GOAL OF THE EXERCISE —
Could you give the listing again exactly, without its pictures?

DATA FOR PROCESSING —
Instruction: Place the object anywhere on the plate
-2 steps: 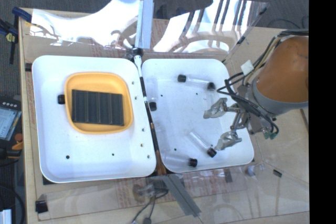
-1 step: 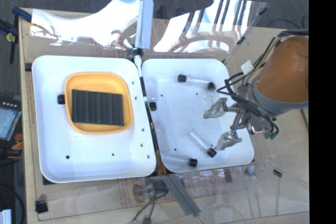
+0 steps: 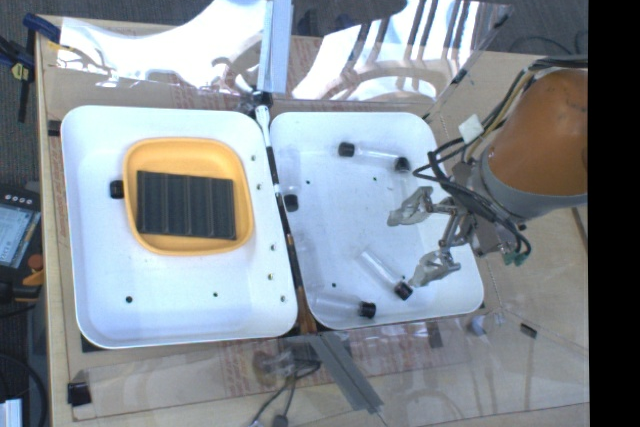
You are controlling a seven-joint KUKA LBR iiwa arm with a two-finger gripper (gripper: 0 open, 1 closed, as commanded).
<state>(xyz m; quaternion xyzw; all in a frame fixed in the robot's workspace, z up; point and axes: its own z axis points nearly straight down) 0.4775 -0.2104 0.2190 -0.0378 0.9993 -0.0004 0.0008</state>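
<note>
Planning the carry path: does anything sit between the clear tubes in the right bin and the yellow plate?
Yes: the raised rims where the two bins meet lie between the tubes and the yellow plate. A dark ridged block already covers the plate's middle. The gripper hovers beside the lower tube.

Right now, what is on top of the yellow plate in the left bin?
A dark ribbed rectangular block lies flat on the yellow plate, covering most of its middle. The plate surface beneath the block is hidden. The gripper is over the right bin.

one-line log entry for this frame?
claw: open, over right bin | clear plastic tube with black cap: right bin, ungrasped | yellow plate: left bin
</note>
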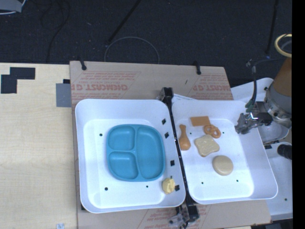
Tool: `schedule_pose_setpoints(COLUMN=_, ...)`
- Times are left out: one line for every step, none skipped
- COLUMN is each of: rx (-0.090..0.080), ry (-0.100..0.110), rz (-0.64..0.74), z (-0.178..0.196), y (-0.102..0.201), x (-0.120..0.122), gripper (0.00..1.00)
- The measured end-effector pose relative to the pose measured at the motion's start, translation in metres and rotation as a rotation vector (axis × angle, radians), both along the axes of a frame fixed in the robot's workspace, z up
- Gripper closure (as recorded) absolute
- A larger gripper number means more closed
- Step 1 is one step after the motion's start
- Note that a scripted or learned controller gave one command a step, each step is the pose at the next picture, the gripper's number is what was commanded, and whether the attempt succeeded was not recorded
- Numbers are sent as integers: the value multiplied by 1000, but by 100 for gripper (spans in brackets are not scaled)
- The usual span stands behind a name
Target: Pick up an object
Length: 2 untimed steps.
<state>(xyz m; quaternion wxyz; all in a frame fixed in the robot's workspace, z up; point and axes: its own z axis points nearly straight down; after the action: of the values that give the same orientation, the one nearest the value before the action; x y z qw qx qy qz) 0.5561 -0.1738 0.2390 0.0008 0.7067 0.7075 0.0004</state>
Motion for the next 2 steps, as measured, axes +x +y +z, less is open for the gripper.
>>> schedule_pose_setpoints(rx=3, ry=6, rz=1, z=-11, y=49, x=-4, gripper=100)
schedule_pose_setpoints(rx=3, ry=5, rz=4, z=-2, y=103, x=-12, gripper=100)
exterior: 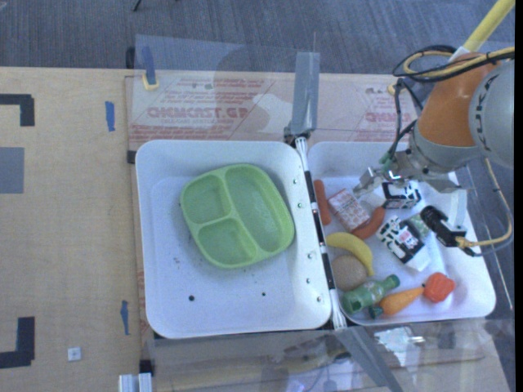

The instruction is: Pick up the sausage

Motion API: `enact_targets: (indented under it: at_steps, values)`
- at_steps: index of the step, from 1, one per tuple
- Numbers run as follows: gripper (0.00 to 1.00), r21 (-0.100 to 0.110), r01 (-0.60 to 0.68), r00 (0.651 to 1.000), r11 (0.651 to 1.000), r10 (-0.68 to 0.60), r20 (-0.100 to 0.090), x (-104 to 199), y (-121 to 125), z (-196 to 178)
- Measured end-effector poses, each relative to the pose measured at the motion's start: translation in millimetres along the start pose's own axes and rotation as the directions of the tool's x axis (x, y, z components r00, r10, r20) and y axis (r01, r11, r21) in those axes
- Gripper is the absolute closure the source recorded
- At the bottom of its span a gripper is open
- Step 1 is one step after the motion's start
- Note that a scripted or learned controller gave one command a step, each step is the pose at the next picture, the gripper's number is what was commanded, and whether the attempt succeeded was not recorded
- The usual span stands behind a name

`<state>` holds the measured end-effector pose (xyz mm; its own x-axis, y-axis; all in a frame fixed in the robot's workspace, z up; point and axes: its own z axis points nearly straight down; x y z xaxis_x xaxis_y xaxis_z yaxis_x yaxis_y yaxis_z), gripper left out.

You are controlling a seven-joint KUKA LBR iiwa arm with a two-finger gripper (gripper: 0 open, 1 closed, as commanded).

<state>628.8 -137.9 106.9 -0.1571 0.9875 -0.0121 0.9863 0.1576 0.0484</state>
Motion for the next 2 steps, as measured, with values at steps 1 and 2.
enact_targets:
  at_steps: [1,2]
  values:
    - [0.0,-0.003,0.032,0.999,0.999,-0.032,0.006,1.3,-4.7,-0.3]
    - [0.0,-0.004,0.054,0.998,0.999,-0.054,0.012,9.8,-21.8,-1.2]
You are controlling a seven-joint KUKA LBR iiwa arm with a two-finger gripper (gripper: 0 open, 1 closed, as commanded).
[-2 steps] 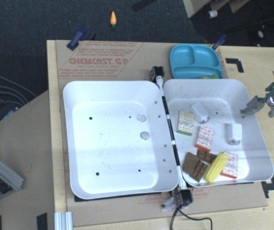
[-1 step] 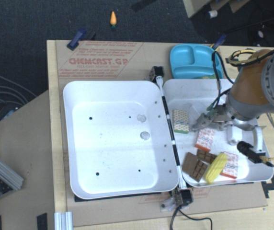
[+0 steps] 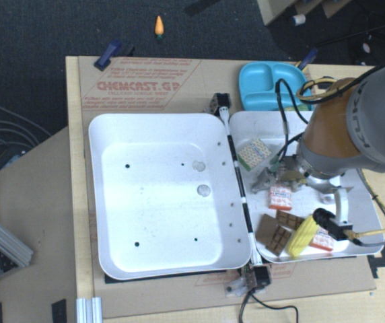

WRITTEN SOLUTION —
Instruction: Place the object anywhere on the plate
-2 steps: 
-1 step: 
+0 steps: 
You are controlling a seven-joint KUKA LBR iiwa arm with a two-finger gripper (gripper: 0 open, 1 closed, as commanded).
<state>(xyz m; quaternion xyzw; all in a frame fixed in the robot's workspace, z up; point and axes: its own z axis points nearly straight down) 0.4775 -0.2104 0.2190 -0.0378 0.9993 -0.0004 0.0008</state>
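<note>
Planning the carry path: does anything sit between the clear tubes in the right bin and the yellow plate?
Yes: the raised rims where the two bins meet lie between the tubes and the yellow plate. A dark ridged block already covers the plate's middle. The gripper hovers beside the lower tube.

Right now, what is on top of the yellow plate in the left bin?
A dark ribbed rectangular block lies flat on the yellow plate, covering most of its middle. The plate surface beneath the block is hidden. The gripper is over the right bin.

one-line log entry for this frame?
claw: open, over right bin | clear plastic tube with black cap: right bin, ungrasped | yellow plate: left bin
</note>
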Tool: `schedule_pose_setpoints(COLUMN=_, ...)`
- Times are left out: one line for every step, none skipped
- COLUMN is each of: rx (-0.090..0.080), ry (-0.100..0.110), rz (-0.64..0.74), z (-0.178..0.196), y (-0.102..0.201), x (-0.120..0.122), gripper (0.00..1.00)
- The measured end-effector pose relative to the pose measured at the motion's start, translation in metres and rotation as a rotation vector (axis × angle, radians), both along the axes of a frame fixed in the robot's workspace, z up
- Gripper closure (as recorded) absolute
- A larger gripper number means more closed
- Step 1 is one step after the motion's start
- Note that a scripted or learned controller gave one command a step, each step is the pose at the next picture, the gripper's number is what was commanded, and whether the attempt succeeded was not recorded
- Numbers are sent as integers: the value multiplied by 1000, but by 100 for gripper (spans in brackets are not scaled)
- The usual span stands behind a name
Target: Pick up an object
Length: 2 untimed steps.
<state>(xyz m; quaternion wxyz; all in a frame fixed in the robot's workspace, z up; point and axes: its own z axis points nearly straight down; after the action: of the values that give the same orientation, the one nearest the value before the action; x y z qw qx qy qz) 0.5561 -0.1738 0.2390 0.0008 0.7067 0.7075 0.0004</state>
Motion for the next 2 steps, as measured, axes +x +y +z, less is open for the gripper.
>>> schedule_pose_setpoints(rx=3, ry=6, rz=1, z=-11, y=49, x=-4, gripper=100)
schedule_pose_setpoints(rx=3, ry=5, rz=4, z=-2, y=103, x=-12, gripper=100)
exterior: 

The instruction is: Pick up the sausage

Motion API: `enact_targets: (indented under it: at_steps, values)`
- at_steps: index of the step, from 1, one per tuple
- Numbers run as follows: gripper (0.00 to 1.00), r21 (-0.100 to 0.110), r01 (-0.60 to 0.68), r00 (0.651 to 1.000), r11 (0.651 to 1.000), r10 (-0.68 to 0.60), r20 (-0.100 to 0.090), x (-104 to 199), y (-121 to 125), z (-196 to 178)
- Measured end-effector poses, each relative to the pose measured at the motion's start: translation in millimetres along the start pose's own axes and rotation as the directions of the tool's x axis (x, y, z components r00, r10, r20) and y axis (r01, r11, r21) in those axes
- Gripper is the absolute closure the source recorded
- At the bottom of its span a gripper is open
- Step 1 is one step after the motion's start
- Note that a scripted or learned controller gave one command a step, each step is the pose at the next picture, the gripper's number is what was commanded, and whether the attempt succeeded was not recorded
- The usual span stands behind a name

`<state>` holds the measured end-effector pose (xyz mm; its own x-axis, y-axis; all in a frame fixed in the robot's workspace, z up; point and axes: its own z axis points nearly straight down; x y z xaxis_x xaxis_y xaxis_z yaxis_x yaxis_y yaxis_z), gripper left out.

You are controlling a seven-joint KUKA LBR iiwa arm with a two-finger gripper (gripper: 0 open, 1 closed, as commanded).

<state>628.8 -137.9 106.9 -0.1571 0.9875 -0.0121 0.9863 0.1576 0.0484</state>
Motion for the next 2 steps, as measured, with values at steps 1 and 2.
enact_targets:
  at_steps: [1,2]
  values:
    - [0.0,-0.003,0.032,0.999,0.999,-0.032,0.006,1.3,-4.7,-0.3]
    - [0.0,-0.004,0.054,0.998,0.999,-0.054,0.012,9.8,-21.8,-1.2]
You are controlling a seven-joint KUKA LBR iiwa arm with a two-finger gripper (gripper: 0 open, 1 closed, as commanded).
[-2 steps] 
[-1 step] 
[+0 steps] 

As written, the answer is complete.